## ASSIGNMENT
Transcribe the listing below in its entirety, exactly.

☆ ☆ ☆ ☆

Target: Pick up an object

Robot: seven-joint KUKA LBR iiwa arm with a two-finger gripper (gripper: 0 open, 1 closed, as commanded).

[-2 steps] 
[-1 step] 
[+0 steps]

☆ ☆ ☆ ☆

## OUTPUT OF THE TASK
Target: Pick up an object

Robot: seven-joint KUKA LBR iiwa arm with a two-finger gripper (gripper: 0 open, 1 closed, as commanded).

[-2 steps] 
[-1 step] 
[+0 steps]

This output has been written out in full.